Men at work as Stewart and Gooch crack whip (24 October 1998)

24 October 1998

Men at work as Stewart and Gooch crack whip

By Nelson Clare in Perth

ALEC STEWART, the England captain, and manager Graham Gooch, united by their common work ethic, have explained the strict training regime expected of their squad in the build-up to the opening match of the Ashes tour next week.

The 17-man squad barely had time to recover from a 28-hour journey from London before they were sent on a light run and exercise session, led by fitness consultant Dean Riddle, aimed at shrugging off the effects of jet-lag.

Gooch and Stewart, who both built their careers on fitness regimes, have quickly laid down the law and outlined a rigorous training schedule designed to prevent England suffering the sort of disappointing start which affected their previous two Ashes tours.

England are scheduled to have net sessions at the WACA in Perth every morning for three days followed by fielding and fitness work in the afternoons before having a centre-wicket practice at Richardson Park next Tuesday.

It will test the stamina of the players, who were all given fitness tests at the Oval, Headingley and Lord's last month, in the intense Perth heat prior to their opening match, against an ACB Chairman's XI at nearby Lilac Hill on Thursday.

"We will be working most days both morning and afternoon," said Gooch. "The guys are keyed up for it because it is a big opportunity. Anyone who plays cricket wants to play for their country and wants to play in an Ashes series so we are really looking forward to it.

"As long as we are well prepared and don't leave anything to chance then we have got a good chance. The first few weeks are vital to any tour.

"On the last two tours we haven't started off too well and it's vital we get our act together early on. The guys will be full at it as from tomorrow up until the Lilac Hill match and we want to win every game we play in."
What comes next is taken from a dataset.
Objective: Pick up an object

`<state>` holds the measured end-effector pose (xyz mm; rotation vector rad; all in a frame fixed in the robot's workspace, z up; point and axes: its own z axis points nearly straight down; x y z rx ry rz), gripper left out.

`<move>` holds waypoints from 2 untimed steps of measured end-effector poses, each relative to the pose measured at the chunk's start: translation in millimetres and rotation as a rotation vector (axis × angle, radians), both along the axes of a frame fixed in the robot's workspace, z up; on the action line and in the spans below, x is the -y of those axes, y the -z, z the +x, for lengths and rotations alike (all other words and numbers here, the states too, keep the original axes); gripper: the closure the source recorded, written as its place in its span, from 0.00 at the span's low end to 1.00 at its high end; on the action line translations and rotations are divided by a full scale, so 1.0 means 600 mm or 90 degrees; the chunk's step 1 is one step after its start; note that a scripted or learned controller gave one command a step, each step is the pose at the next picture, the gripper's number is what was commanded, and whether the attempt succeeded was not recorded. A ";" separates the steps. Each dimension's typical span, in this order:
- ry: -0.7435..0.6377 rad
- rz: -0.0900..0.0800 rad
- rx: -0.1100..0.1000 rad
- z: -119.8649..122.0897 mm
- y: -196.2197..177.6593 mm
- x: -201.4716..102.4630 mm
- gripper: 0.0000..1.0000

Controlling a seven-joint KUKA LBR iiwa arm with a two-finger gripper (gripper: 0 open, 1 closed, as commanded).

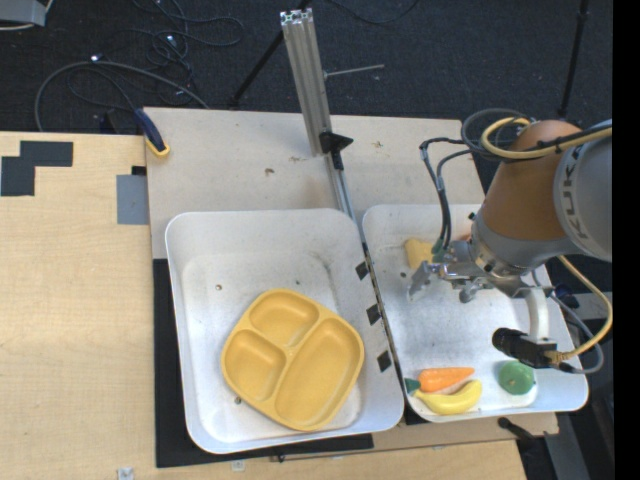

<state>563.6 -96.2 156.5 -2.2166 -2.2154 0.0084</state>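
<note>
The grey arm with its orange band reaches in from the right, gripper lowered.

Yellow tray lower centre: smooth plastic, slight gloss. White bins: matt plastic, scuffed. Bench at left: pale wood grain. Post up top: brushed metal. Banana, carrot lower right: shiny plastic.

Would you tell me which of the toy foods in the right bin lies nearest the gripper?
The pale yellow piece near the bin's far left wall, just left of the gripper. The carrot, banana and green fruit all lie along the near edge.
</note>
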 end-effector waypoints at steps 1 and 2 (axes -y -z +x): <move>0.000 0.000 0.000 0.007 0.096 0.012 0.00; 0.004 0.000 0.001 0.008 0.075 0.014 1.00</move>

Gooch's plans will hardly have come as a surprise to some of the senior members of the party who played alongside him prior to his retirement last year. He was well known as a running and fitness fanatic in the latter stages of his career.

Despite turning down an invitation to play against England for the ACB Chairman's XI next week because he "didn't really want all the balls in the bowler's half rather than mine", Gooch confirmed that he plans to continue as a tracksuit manager. "You all know what I'm like," he said. "I'm not too good at the gin and tonic in the committee room. I haven't progressed to that yet."

The new strict regime has been endorsed by Stewart, who is determined to claim his first Ashes success in his fifth series and spare himself from more taunts from his friends in Perth built up over eight winters playing club cricket.

"We have just had a very good summer against South Africa, coming back from 1-0 down to win it 2-1, and if we can show that sort of form and improve on that then we will be competitive," he said.

"Ideally we will go one better than that and beat them. We are not just turning up to make the numbers up and have a holiday, we are coming here to do a job and to do it well."

A warning note was sounded by Dennis Lillee, who believes England have already made two tactical errors.

The legendary Australian fast bowler, who will play for the Chairman's XI on Thursday, said: "I find it quite amazing that, before a ball has been bowled in anger, England have put their cards on the table over Glenn McGrath and Shane Warne.

"That former England captain Mike Atherton has admitted he still lives in terror of McGrath after losing his wicket to him six times in England last year, must have Glenn licking his lips in anticipation."

Lillee said he was bewildered that England had called on former Australian leg-spinner Peter Philpott for advice over how to face Warne, if he has recovered from a shoulder injury.